* Task requirements *
Could you repeat the data word for word while skipping the pictures?
________________________
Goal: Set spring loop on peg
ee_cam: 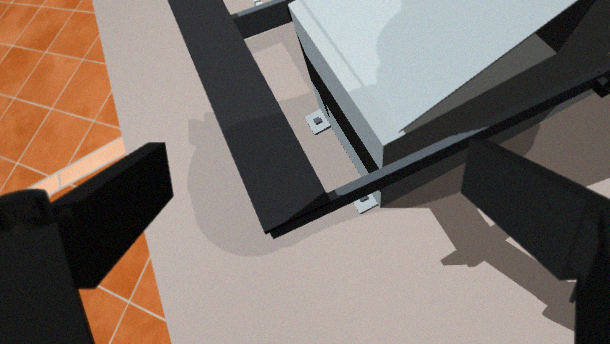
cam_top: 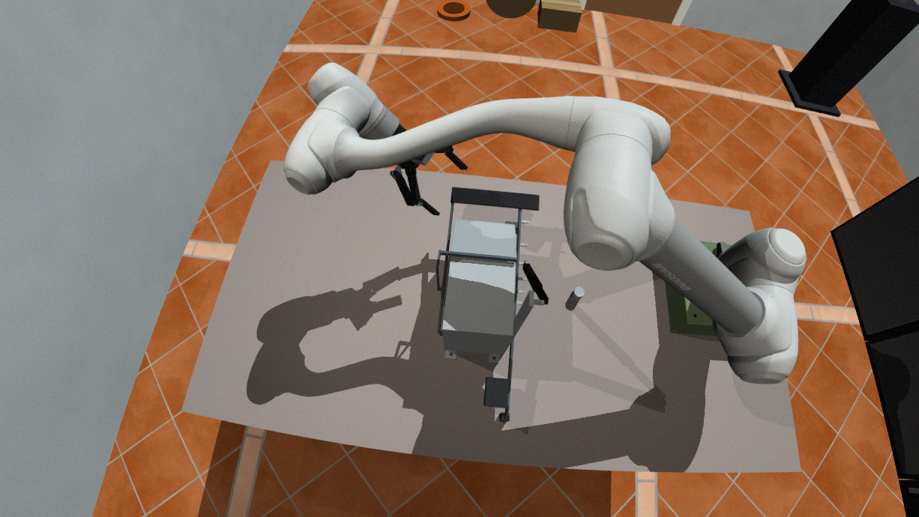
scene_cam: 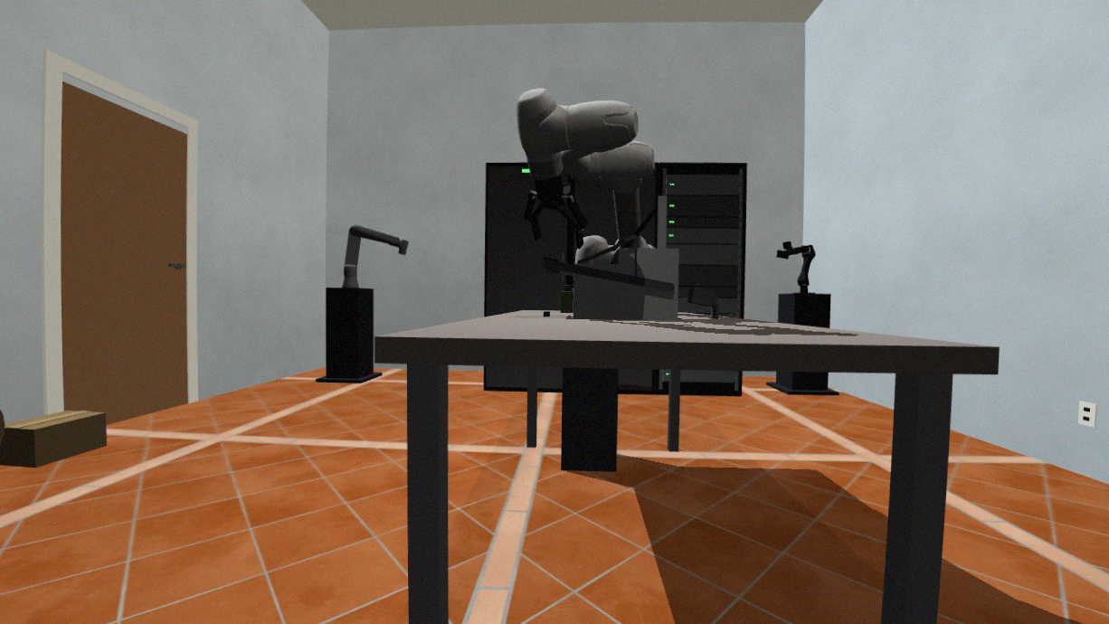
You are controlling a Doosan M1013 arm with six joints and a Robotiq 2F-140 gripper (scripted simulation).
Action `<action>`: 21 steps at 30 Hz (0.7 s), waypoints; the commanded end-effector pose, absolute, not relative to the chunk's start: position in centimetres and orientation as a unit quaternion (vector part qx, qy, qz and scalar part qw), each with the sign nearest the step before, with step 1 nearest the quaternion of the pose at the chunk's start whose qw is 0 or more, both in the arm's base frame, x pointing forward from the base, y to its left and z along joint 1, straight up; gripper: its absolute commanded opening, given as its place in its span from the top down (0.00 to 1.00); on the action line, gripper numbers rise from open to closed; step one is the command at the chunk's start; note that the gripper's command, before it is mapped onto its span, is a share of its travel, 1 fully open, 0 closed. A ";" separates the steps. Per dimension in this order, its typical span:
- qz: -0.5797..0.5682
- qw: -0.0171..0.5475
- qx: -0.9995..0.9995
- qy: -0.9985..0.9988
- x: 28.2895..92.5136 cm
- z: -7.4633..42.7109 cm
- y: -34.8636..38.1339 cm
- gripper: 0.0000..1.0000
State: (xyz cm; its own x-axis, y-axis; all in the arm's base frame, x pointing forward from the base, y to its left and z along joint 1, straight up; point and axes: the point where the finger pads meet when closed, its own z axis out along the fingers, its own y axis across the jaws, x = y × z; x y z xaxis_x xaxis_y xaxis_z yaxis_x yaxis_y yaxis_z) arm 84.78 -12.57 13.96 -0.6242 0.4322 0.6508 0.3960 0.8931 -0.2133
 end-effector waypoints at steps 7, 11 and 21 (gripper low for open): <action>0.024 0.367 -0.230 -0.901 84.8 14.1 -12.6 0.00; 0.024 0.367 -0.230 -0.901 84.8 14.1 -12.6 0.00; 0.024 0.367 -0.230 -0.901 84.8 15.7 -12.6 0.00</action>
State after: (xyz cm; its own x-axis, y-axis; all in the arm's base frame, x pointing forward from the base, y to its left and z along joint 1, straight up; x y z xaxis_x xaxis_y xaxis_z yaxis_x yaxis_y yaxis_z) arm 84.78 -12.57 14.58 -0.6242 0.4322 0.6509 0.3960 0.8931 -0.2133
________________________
* Solution *
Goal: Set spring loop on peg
ee_cam: 
cam_top: 
scene_cam: 
You are controlling a Doosan M1013 arm with six joints and a Robotiq 2F-140 gripper (scripted simulation).
Action `<action>`: 21 steps at 30 Hz (0.7 s), waypoints; the commanded end-effector pose, absolute, not relative to the chunk's start: position in centimetres and orientation as a unit quaternion (vector part qx, qy, qz and scalar part qw), each with the sign nearest the step before, with step 1 nearest the quaternion of the pose at the chunk's start whose qw is 0 or more, both in the arm's base frame, x pointing forward from the base, y to its left and z along joint 1, straight up; gripper: its absolute commanded opening, given as its place in its span from the top down (0.00 to 1.00); on the action line, gripper numbers rise from open to closed; step one is the command at the chunk's start; note that the gripper's command, before it is mapped onto its span, is a share of its travel, 1 fully open, 0 closed. A ";" separates the steps. Per dimension in this order, its typical span:
- qz: -0.5797..0.5682
- qw: -0.0171..0.5475
- qx: -0.9995..0.9995
- qy: -0.9985..0.9988
- x: 28.2895..92.5136 cm
- z: -7.4633..42.7109 cm
- y: -34.8636..38.1339 cm
- gripper: 0.0000..1.0000
State: (xyz cm; its own x-axis, y-axis; all in the arm's base frame, x pointing forward from the base, y to its left and z along joint 1, straight up; point and axes: the point where the finger pads meet when closed, its own z axis out along the fingers, its own y axis across the jaws, x = y × z; x y z xaxis_x xaxis_y xaxis_z yaxis_x yaxis_y yaxis_z) arm 84.78 -12.57 13.96 -0.6242 0.4322 0.6508 0.3960 0.8931 -0.2133
 end-effector waypoints at steps 7, 11 and 21 (gripper low for open): <action>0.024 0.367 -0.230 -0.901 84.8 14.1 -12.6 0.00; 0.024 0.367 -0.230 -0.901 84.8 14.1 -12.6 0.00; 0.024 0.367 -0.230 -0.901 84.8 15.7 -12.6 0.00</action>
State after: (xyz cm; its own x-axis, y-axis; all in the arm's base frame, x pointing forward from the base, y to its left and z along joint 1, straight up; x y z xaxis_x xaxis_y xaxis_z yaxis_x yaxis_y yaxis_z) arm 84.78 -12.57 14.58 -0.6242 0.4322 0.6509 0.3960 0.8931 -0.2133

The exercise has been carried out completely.